はるみ屋食堂
SINCE 1998.8



1999年12月31日更新




・独断と偏見

スープ:鶏ガラ+野菜醤油味(澄んでいます)

麺   :中麺


中華そば

倉敷市役所へ出掛けたついでに、久しぶりの成羽町美術館と対面するという口実で「はるみ屋」に出掛けて来ました。う〜〜〜みぃ、 倉敷市役所から笠岡への帰り道といえば言えなくもないけど、結構 きつい道のりでした。(^_^;)
 成羽町病院の向かいということで、県道を挟んで向かい側と勝手に思いこんでおりましたが、現場は県道から路地に入って真向かい。とても車二台は駐車できないで有ろうというスペースに何とか車を詰め込んで、勢い良く店に突入を敢行しました。時間は正午少し前、店内はどこぞの養老院の食堂かと勘違いしそうなほどのおぢぢ&おばばの大群で既に占拠が完了されておりました。うぐっ、、、なんじゃこりゃぁ!病院が年寄りクラブの例会場で、この「はるみ屋」は3セクで運営されている専用の給食場なんかいっ!と思わせるに充分の迫力、感服致しました。(笑)
 さて、カウンターも満杯、テーブル席も満杯と言うことで僅かに空いていた座敷席に座り、酒と「堅め」を注文。厨房の様子は見えないのでどの様な行程で制作されているかは不明、おまけに私を取り囲んでいる年輩の方々は誰も中華そばなんて食べていない。おひ、本当に大丈夫なんかいっ!と思わず心に中から口をついて出そうになる言葉を酒で飲み込み待つことしばし。
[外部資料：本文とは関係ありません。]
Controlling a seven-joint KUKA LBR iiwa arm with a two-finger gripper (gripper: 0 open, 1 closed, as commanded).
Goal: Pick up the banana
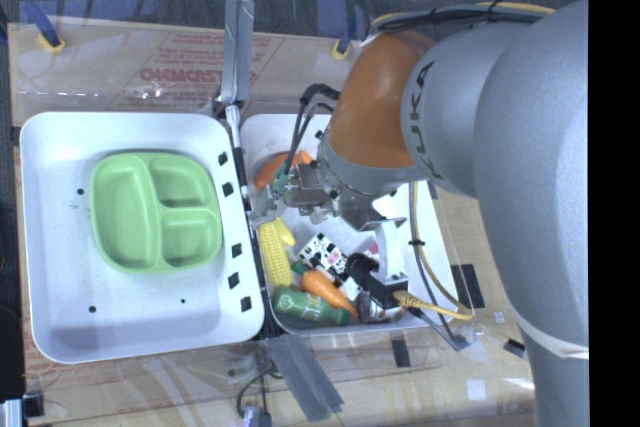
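Arm covers rt bin; banana not made out; can't tell gripper state

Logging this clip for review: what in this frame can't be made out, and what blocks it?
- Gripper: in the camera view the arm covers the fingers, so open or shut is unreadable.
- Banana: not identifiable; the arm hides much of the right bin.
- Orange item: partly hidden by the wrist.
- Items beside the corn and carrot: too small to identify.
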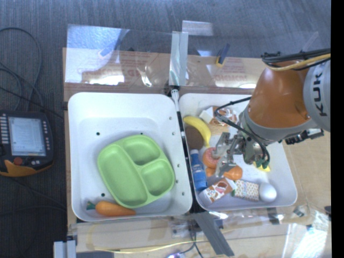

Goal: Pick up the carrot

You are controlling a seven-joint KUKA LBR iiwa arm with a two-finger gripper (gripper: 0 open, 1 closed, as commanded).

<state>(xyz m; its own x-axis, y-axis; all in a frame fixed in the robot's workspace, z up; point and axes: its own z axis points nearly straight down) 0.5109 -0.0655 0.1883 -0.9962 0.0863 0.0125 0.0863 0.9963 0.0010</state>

運ばれてきた中華そばは薄い澄んだ醤油色のスープに沈んだ中麺、その上に盛られたモモの焼豚、蒲鉾、モヤシとネギという出で立ちでなかなかに昔懐かしいレトロな中華そばの面持ちを湛えています。そしてそのレトロさを丼が強力にサポートします。現在では「あまいからい@岡山」ぐらいでしか見なくなった縁に赤、青、黄色の三色の渦模様で交互に縁取られた見事な年代物の丼はそれだけで目頭が熱くなり、こぼれる涙を抑えることが出来ません。
 さて、中麺をすするとこれが「堅め」と注文したものかと驚くほどの柔らかさ。客層に併せてデフォルトが柔らかいのかも知れないが、ここで食べる時には「特別に堅め」とか何とか注文した方が良いでしょう。味はそこそこ。スープも基本的には薄い。これも客層故か、それとも成羽という土地柄がもともと薄味なんだろうか。ガラの味も薄けりゃ味付けも薄上にぬるい。しかし、だからといって不味い訳では決してない。少なくとも私には「レトロ」の一言で許せてしまうレベルには達しています。 焼豚はパサパサでしわくていかにも岡山風。さして評価すべき物は ありません。ということで、この店だけを目標に出掛けると少々がっかりされるであろう事は間違い有りませんので、そういう意味ではお勧めではないですが、あの辺りに出掛けたついでであるとか、成羽町美術館を見学した後というのであればお勧めです。私自身もそういう状況で有れば間違いなく再度訪れ「特別に堅め」と注文してしまうでしょう。